Au début, le plus gros problème avec Ben 431 était d’arriver à le maîtriser et de le garder concentré sur son cavalier. Nous voulions nourrir son engouement et son goût pour la compétition, mais nous devions aussi nous assurer qu’il puisse travailler avec Gerrit. Ils ont ainsi créé une relation solide à partir de laquelle ils ont construit leur succès.     

Le Rolex Grand Slam est-il selon vous une bonne chose pour le saut d’obstacles ?  
Le Rolex Grand Slam of Show Jumping est véritablement unique car il cumule quatre compétitions qui ont chacune une tradition très forte. Ces quatre concours ont toujours été de grands événements avant même que le Rolex Grand Slam ne soit créé. Le montant de la dotation est phénoménal et c’est quelque chose de très important pour le saut d’obstacles. Tout le monde se souvient toujours de qui a gagné le CHIO d’Aix-la-Chapelle chaque année et, à mon avis, les Majeurs se rapprochent de plus en plus d’un championnat.     

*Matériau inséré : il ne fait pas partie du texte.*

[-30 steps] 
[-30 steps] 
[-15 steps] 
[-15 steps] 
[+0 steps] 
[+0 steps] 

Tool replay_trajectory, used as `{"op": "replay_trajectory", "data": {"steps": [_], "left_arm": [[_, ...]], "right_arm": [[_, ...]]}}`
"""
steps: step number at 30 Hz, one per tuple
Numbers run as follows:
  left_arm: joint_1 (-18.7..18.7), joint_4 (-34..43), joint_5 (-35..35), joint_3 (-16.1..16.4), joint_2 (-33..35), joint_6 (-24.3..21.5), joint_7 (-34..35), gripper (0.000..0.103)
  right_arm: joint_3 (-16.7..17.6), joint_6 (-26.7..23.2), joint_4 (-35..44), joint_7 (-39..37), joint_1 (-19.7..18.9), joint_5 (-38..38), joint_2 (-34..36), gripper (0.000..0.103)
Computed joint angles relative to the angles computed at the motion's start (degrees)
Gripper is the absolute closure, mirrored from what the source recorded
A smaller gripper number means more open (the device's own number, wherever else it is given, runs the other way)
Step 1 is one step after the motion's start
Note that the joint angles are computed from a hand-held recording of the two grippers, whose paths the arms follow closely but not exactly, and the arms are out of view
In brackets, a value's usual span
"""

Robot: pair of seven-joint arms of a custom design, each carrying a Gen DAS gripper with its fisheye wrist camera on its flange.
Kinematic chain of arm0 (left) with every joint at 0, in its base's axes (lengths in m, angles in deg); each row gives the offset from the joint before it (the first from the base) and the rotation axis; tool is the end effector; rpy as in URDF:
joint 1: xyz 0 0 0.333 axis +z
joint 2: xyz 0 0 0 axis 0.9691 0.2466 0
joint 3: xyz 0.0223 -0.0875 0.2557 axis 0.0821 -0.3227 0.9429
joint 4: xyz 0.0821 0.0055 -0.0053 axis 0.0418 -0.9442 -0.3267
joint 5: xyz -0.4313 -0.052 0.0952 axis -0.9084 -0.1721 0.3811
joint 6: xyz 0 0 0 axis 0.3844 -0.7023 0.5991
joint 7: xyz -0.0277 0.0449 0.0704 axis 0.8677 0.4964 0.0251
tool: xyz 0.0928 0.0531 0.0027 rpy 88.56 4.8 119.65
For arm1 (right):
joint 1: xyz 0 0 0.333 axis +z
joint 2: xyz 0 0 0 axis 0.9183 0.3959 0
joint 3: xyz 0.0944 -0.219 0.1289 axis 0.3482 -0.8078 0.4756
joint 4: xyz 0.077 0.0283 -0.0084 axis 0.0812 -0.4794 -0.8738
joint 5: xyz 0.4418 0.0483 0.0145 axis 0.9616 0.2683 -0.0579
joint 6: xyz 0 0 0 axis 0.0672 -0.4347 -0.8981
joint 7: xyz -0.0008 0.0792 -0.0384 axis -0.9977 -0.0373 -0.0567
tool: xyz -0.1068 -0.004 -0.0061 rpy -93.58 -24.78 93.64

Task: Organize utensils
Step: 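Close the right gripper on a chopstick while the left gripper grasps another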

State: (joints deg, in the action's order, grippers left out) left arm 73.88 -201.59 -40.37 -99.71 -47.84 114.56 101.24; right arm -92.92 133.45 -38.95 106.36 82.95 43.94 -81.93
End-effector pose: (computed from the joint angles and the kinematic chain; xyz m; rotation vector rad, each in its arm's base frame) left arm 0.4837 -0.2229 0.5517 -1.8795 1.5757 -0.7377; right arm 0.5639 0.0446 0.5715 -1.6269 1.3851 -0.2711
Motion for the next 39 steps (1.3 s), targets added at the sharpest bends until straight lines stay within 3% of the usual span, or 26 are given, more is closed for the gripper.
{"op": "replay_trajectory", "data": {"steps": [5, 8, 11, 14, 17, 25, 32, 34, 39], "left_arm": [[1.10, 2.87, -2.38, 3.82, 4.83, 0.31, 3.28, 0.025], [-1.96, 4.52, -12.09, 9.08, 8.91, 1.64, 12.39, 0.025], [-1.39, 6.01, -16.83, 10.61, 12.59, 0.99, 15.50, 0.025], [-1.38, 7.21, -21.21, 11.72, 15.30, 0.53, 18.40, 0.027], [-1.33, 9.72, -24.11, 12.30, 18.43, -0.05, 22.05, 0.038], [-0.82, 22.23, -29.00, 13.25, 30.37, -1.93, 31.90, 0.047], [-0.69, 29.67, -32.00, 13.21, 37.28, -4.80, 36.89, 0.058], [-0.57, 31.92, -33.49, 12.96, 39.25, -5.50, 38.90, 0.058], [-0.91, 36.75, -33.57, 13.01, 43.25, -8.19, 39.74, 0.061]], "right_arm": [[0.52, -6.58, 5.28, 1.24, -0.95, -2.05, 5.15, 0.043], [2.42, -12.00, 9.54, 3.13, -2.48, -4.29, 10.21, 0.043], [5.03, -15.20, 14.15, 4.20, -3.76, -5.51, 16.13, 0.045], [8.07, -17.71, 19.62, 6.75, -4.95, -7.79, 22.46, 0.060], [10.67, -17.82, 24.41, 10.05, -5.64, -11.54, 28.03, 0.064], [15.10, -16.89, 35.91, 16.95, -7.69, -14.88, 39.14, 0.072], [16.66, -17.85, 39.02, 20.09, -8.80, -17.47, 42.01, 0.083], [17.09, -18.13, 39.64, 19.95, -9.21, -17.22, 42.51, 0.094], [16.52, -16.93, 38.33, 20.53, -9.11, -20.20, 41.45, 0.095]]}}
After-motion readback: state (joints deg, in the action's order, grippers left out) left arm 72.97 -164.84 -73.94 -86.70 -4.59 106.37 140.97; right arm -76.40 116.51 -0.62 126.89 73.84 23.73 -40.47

Quelle est votre compétition préférée parmi les quatre Majeurs du Rolex Grand Slam of Show Jumping, et pourquoi ?  
Je suis allemand, donc je dirai que c’est le CHIO d’Aix-la-Chapelle. C’est pour moi le plus grand et le meilleur des quatre et bien-sûr, il est encore plus spécial depuis que Gerrit y a remporté la victoire. Mais bien-sûr, je suppose que si vous demandez à un Canadien, il vous dira qu’il préfère le Masters du CSIO de Spruce Meadows, à Calgary.    
Le prochain objectif de Gerrit et Ben sera justement le CSIO de Calgary. Ils ont eu une très bonne saison jusqu’à présent et ça serait fantastique s’ils pouvaient maintenir cette forme au Canada. Ben a eu quelques semaines au calme depuis le CHIO d’Aix-la-Chapelle, il a pu se promener à travers bois et passer du temps au paddock. Les chevaux ne sont pas des robots et il est très important qu’ils soient heureux et qu’ils aiment ce qu'ils font. Il a participé à des concours plus modestes la semaine dernière (le CSI 5* de Londres, ndlr) et il se prépare maintenant pour le prochain Majeur.     

Qui est votre plus grande source d’inspiration ?  
Herbert Meyer, il était chef d’équipe d'’Allemagne de 1985 jusqu’aux Jeux olympiques de 2000 à Sydney. Pour mon premier emploi, je montais pour lui, dans ses écuries. Je devais avoir seize ou dix-sept ans. C’est là que j’ai appris toutes les bases, et tellement d’autres choses! C’est la personne vers qui j’allais toujours pour demander conseil, quelqu’un que j’ai toujours admiré. J’ai aussi été inspiré par d’autres grands cavaliers. J’essaye de toujours garder l’œil ouvert et de regarder les meilleurs, vous pouvez toujours apprendre et faire des progrès.     

Quel est le meilleur conseil que vous n'ayez jamais reçu ?  
Le meilleur conseil qu’on m’ait donné, c’est que si vous croyez en quelque chose, surtout en un cheval, vous devez continuer à y croire et à travailler même si vous rencontrez des difficultés. Si vous croyez vraiment en ce cheval, vous finirez par connaître le succès et par obtenir les résultats que vous recherchez.